▸ **Exercise**: Look for the word "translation" in the entries below, then copy every line that has it.

▸ **Information shown**:

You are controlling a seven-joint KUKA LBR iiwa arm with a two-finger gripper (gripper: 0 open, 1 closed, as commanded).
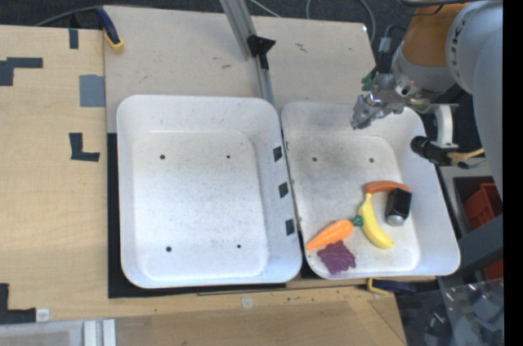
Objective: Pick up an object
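Note:
In the right bin [327, 164] several small objects lie near its front right corner: an orange carrot [329, 233], a yellow banana [373, 225], a purple grape bunch [337, 257], a black cylinder [398, 205] and a red-orange sausage [386, 186]. My gripper [362, 117] hangs over the bin's far right corner, well behind these objects, and I see nothing between its fingers.
The left bin [196, 189] stands beside the right one, with a raised divider edge between them. A slanted metal pole [233, 1] rises behind the bins. Black clips sit on the rim between the bins. Blue-yellow clamps hold the bench's corners.

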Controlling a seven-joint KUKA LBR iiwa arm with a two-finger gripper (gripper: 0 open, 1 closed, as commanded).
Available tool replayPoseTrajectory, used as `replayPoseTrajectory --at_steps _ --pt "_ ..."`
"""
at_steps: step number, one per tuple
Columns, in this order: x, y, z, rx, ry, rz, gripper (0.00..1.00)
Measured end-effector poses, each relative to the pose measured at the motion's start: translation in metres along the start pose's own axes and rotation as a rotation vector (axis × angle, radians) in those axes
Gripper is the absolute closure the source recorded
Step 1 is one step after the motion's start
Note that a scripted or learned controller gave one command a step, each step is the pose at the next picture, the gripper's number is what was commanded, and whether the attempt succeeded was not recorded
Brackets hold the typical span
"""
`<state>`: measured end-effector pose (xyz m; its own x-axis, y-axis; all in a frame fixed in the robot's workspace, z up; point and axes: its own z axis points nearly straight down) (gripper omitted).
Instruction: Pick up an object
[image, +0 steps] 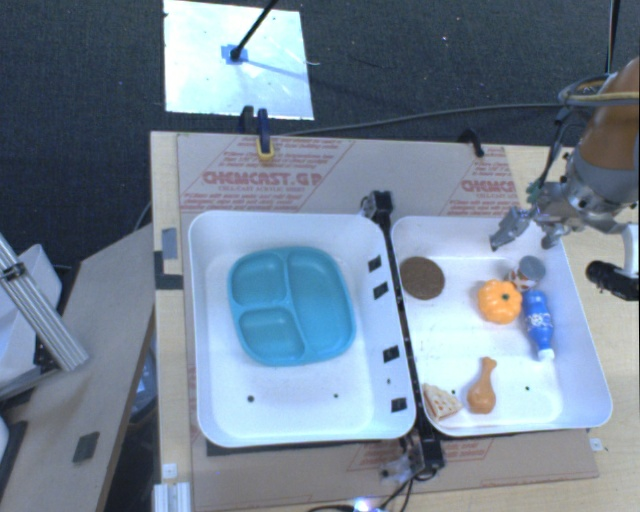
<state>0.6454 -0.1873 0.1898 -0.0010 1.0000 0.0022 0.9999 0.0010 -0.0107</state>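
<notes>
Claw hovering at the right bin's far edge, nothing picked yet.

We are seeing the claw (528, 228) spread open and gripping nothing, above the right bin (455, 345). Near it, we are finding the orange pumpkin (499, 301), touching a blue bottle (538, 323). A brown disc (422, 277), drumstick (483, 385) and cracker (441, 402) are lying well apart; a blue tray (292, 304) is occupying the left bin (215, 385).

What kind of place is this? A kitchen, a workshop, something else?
Most likely a robotics test bench, not a kitchen. Two white bins sit on a protected board, holding toy-like food such as a small pumpkin, and a robot's hand hangs above the right bin.
</notes>
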Motion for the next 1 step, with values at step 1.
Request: replayPoseTrajectory --at_steps 1 --pt "0.0004 0.0031 -0.0081 -0.013 -0.003 -0.003 0.0"
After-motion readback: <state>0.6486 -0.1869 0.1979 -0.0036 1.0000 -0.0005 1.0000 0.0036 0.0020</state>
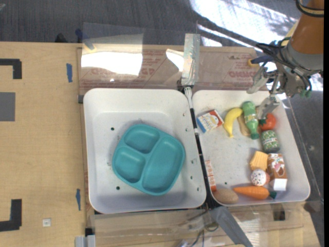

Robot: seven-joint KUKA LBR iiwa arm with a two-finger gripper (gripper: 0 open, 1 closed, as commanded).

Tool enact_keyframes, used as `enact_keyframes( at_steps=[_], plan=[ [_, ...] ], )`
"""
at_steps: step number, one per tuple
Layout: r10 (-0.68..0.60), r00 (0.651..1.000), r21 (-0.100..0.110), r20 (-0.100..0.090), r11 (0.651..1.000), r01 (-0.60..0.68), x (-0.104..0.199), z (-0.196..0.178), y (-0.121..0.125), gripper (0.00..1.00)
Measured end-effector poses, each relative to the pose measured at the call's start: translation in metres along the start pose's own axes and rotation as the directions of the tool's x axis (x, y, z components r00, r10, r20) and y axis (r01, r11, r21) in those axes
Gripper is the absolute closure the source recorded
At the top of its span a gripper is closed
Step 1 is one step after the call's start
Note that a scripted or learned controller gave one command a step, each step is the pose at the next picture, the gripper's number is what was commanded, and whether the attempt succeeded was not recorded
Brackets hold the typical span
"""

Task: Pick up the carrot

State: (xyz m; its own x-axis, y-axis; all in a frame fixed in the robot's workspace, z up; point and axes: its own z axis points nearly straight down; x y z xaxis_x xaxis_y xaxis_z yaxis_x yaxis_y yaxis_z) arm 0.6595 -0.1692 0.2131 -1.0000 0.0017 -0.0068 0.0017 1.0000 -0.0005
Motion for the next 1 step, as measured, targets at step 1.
enact_keyframes(
  at_steps=[1],
  plan=[
    [0.123, 0.992, -0.003, -0.011, 0.992, -0.123, 0.0467, 0.0994, 0.0631, 0.00]
  ],
)
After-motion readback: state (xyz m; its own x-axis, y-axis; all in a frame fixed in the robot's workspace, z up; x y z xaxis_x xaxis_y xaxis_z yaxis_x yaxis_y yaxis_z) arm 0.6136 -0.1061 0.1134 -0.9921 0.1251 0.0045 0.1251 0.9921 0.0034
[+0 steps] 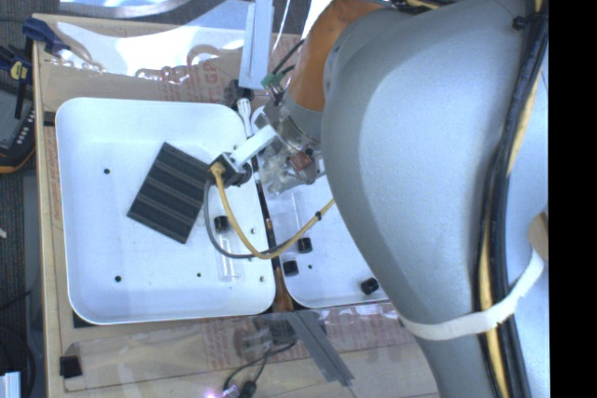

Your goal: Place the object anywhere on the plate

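Observation:
A dark grey ribbed rectangular plate (171,192) lies tilted in the left bin (93,135), a little left of its middle. My gripper (278,165) hangs over the divide between the two bins, just right of the plate, with the orange-banded wrist above it. The big grey arm hides most of the right bin (322,289). Nothing can be made out between the gripper's tips. A faint clear shape (228,267) lies near the left bin's front right corner.
Small black pieces (290,268) (369,286) sit in the visible front strip of the right bin, and another (221,224) lies right of the plate. A yellow cable (244,247) loops over the left bin's right side. Cardboard and foil border the back.

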`<move>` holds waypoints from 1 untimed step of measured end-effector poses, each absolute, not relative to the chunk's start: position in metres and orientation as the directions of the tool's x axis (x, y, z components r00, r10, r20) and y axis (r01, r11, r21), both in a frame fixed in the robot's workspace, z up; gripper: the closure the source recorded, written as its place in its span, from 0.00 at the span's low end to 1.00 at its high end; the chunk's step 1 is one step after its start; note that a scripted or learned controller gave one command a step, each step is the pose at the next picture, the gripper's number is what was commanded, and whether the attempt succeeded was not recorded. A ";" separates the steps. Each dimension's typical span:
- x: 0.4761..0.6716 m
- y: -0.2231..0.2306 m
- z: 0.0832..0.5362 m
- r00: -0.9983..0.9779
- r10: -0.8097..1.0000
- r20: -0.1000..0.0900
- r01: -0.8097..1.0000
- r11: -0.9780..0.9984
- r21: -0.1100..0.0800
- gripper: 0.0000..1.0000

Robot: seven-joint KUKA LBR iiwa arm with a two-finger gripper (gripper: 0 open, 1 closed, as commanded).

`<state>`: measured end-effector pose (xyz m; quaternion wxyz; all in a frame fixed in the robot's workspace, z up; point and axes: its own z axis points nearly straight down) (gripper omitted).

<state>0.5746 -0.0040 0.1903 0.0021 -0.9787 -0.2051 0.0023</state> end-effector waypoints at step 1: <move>0.576 -0.043 0.191 0.978 0.208 -0.003 0.208 -0.978 -0.003 1.00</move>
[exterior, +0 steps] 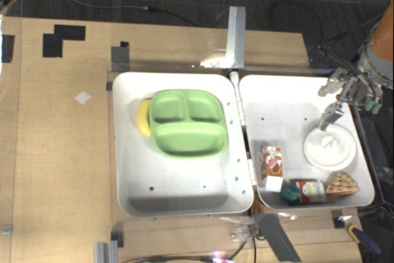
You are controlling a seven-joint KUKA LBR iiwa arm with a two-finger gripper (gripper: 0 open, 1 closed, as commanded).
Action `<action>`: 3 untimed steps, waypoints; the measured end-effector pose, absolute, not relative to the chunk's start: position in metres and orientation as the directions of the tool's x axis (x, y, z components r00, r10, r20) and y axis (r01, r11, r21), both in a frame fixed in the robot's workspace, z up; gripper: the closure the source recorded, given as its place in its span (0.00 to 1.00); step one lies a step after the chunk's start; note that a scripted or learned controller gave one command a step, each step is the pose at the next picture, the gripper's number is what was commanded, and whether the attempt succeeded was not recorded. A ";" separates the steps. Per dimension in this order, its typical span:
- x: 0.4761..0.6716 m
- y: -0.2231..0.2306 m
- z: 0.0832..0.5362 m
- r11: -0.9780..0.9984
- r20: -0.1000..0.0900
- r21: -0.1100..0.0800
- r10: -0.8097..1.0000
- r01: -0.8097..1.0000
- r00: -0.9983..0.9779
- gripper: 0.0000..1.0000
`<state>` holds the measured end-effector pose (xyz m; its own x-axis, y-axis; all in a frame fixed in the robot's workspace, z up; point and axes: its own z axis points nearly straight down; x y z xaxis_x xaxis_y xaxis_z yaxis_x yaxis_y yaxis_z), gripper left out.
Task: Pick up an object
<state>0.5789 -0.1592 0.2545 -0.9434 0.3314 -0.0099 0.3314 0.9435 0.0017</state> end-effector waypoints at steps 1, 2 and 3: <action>0.526 -0.110 0.150 0.953 -0.005 0.002 0.303 0.303 -0.953 0.00; 0.504 -0.122 0.126 0.977 -0.008 0.001 0.211 0.211 -0.977 0.00; 0.493 -0.121 0.090 0.973 -0.022 0.001 0.231 0.231 -0.973 0.00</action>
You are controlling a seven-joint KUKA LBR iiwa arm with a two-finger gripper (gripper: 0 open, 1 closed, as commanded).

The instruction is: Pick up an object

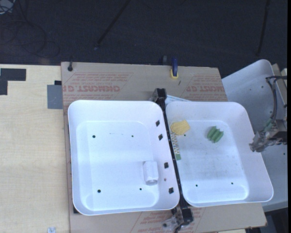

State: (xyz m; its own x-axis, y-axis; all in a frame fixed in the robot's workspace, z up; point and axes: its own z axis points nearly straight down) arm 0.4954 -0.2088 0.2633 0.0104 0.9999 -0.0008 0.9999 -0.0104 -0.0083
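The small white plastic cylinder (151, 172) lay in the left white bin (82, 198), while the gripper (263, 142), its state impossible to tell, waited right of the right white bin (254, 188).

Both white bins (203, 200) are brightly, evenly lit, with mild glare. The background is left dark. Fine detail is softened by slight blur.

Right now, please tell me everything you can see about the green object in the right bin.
The green object is small and looks ridged, like a few short strips joined side by side; its material cannot be told. It lies flat and slanted on the floor of the right bin, in the far half, to the right of a yellow object and apart from it. Nothing touches it except the bin floor.
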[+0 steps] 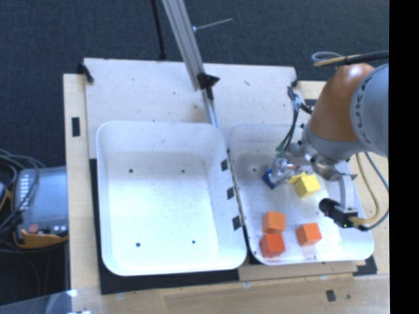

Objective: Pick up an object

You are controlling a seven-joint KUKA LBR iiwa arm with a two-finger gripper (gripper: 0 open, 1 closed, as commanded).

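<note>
Gripper (283,171) sits low in the right bin (249,142), at the middle right of the frame, with the arm (347,116) coming in from the right edge. You cannot tell how far its fingers are parted, and nothing shows plainly held between them. A small blue block (269,178) lies touching or just beside the fingertips on their left, and a yellow block (306,185) sits just to their right. Three orange blocks lie nearer the bottom of that bin: one (275,222) below the gripper, one (272,244) under it, and one (308,233) to their right. The left bin (108,142) fills the middle left. To do this step well, you probably want one block centred between the fingers before closing, most likely the blue one; if the fingers straddle blue and yellow together, expect a slip. Lift straight up and check that the block rises with the fingers.
</note>
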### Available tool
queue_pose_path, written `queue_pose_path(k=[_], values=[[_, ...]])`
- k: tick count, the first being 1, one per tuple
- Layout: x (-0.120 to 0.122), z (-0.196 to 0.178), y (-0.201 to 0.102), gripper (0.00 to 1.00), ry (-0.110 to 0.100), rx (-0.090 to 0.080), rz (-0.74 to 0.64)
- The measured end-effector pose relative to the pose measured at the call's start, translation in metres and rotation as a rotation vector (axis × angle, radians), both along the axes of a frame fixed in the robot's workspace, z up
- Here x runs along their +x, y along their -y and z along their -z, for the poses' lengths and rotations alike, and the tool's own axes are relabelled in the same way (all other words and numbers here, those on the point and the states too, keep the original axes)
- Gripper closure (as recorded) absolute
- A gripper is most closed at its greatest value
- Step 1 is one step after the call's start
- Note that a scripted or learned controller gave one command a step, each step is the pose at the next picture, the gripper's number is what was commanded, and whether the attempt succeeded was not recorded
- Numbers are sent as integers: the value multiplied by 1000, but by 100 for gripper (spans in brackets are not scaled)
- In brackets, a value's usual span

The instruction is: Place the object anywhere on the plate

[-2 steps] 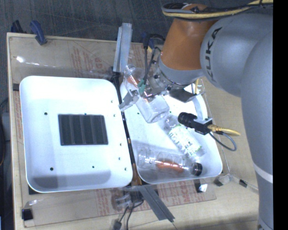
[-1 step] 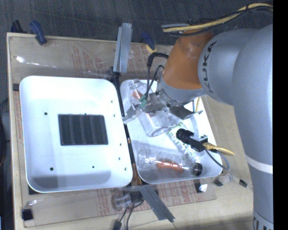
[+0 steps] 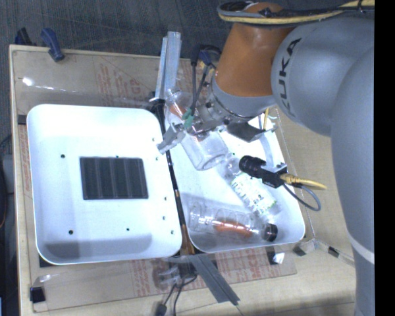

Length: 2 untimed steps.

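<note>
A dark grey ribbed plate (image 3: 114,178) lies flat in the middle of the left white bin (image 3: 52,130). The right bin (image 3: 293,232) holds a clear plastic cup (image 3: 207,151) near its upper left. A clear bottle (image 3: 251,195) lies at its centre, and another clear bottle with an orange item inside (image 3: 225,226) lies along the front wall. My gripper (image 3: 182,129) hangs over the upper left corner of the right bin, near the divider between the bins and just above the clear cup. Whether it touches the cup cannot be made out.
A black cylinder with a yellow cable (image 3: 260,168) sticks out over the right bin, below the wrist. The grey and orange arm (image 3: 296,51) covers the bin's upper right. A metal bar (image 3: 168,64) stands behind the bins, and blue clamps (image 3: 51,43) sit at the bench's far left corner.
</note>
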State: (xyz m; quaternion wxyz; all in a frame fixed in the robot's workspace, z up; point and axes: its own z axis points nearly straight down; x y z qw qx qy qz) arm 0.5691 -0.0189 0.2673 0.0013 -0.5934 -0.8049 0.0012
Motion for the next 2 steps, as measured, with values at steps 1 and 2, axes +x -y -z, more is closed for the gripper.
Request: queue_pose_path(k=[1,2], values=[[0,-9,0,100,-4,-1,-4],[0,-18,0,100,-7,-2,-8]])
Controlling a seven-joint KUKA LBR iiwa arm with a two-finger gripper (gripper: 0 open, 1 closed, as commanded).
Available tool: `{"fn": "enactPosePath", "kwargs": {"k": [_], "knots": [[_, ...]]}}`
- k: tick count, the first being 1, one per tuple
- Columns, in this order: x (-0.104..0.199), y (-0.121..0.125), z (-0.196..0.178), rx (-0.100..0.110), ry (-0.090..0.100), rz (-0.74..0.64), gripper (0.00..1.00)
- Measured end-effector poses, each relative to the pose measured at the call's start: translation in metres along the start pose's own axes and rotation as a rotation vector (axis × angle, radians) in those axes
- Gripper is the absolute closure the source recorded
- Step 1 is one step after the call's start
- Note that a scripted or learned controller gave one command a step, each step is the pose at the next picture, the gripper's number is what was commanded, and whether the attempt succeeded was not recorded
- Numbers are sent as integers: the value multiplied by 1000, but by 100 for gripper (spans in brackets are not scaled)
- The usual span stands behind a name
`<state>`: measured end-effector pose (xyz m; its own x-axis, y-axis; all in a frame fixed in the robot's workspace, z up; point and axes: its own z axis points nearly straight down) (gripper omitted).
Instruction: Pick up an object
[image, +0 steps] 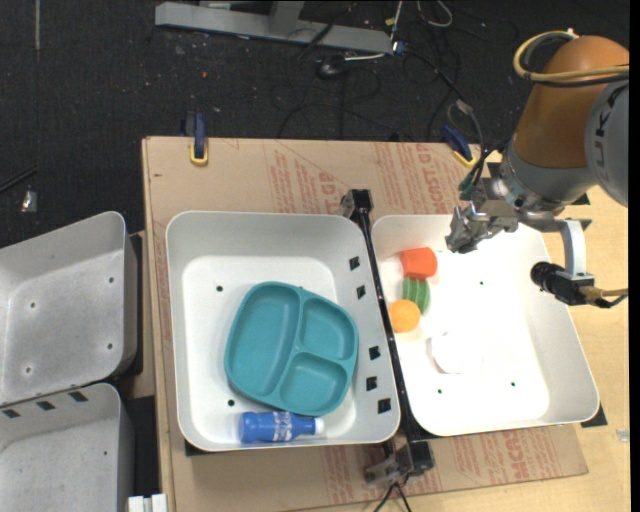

▸ **Your solution**:
Measured end-effector poses, each relative to the pose measured at the motion's start: translation in metres along the start pose's own axes and rotation as a rotation vector (axis × angle, radians) in those axes
Measured end-effector poses, each relative to the pose measured at the call's start: translation in metres along the start pose's own axes and rotation as the directions of the tool's x axis (x, y, z components r00, r10, r20) and y axis (r01, r11, r21) in those axes
- The measured end-effector pose relative to the pose measured at the call's start, translation in metres and rotation as a rotation vector (axis × angle, radians), both along the axes of a frame fixed in the robot's workspace, z up
- Measured end-effector poses, each relative to the pose measured at the call's start: translation in metres along the start pose's own axes and rotation as a rotation vector (axis × angle, radians) in those axes

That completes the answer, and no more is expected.